Taiwanese literary figure

Chung-He Cheng was a Taiwanese literary figure of the Qing Dynasty.

He was a local landowner in Zhuqian (now Hsinchu) who founded the local Cheng family. After settling in Zhuqian in 1806, he took up teaching as his profession. His son Yung-Hsi Cheng was the first successful candidate in the highest imperial examinations in Taiwan.

The descendants of Chung-He Cheng are divided into four major branches, and they take turns to visit the tomb in autumn every year.

== Tomb ==
Chung-He Cheng's tomb is located in Houlong Township, Miaoli County.

It was built by Yung-Hsi Cheng and rebuilt by Chung-He Cheng's grandson in
1867, when Cheng and his wife were was buried together. It was designated as a monument in 1985. Restoration began in 1996, and it was completed in June 1998.
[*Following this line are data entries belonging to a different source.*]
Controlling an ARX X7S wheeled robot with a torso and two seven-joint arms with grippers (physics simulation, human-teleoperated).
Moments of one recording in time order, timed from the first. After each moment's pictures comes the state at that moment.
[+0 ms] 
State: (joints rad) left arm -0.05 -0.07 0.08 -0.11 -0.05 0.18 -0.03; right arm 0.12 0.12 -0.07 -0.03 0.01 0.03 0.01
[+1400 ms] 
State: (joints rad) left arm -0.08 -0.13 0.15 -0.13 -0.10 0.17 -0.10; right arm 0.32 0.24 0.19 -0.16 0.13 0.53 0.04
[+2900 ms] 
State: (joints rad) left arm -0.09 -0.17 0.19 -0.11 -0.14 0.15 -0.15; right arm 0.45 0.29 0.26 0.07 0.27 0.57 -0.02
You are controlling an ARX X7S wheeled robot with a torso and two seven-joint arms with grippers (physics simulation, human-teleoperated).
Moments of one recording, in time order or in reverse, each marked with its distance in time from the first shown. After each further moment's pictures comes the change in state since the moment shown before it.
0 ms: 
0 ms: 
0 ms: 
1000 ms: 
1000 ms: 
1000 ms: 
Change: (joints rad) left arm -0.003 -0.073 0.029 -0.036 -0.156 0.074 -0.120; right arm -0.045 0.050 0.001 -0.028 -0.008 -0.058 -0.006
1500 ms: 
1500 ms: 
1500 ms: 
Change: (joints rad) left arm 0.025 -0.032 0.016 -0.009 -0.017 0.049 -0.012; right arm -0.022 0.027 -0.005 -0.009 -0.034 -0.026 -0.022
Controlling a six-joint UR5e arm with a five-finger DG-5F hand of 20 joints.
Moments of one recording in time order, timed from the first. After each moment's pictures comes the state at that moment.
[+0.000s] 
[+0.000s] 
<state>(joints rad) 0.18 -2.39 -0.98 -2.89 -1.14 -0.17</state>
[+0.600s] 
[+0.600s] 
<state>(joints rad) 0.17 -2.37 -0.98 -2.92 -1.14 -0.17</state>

It was built in the seventh year during the reign of Emperor Daoguang of the Qing Dynasty (1827).

The tomb is called Flagstaff Tomb by local residents, because of the stone watchtower in front of the tomb.

=== Layout ===
Chung-He Cheng's tomb is an ancient tomb with three curved handrails. It has a stone seal, a stone pen, and a stone lion on the pillars of the curved handrails, and a pair of stone figures, stone horses, stone sheep, stone tigers, and stone supports in front of it.

In front of the tomb, there is a tombstone with an inscription.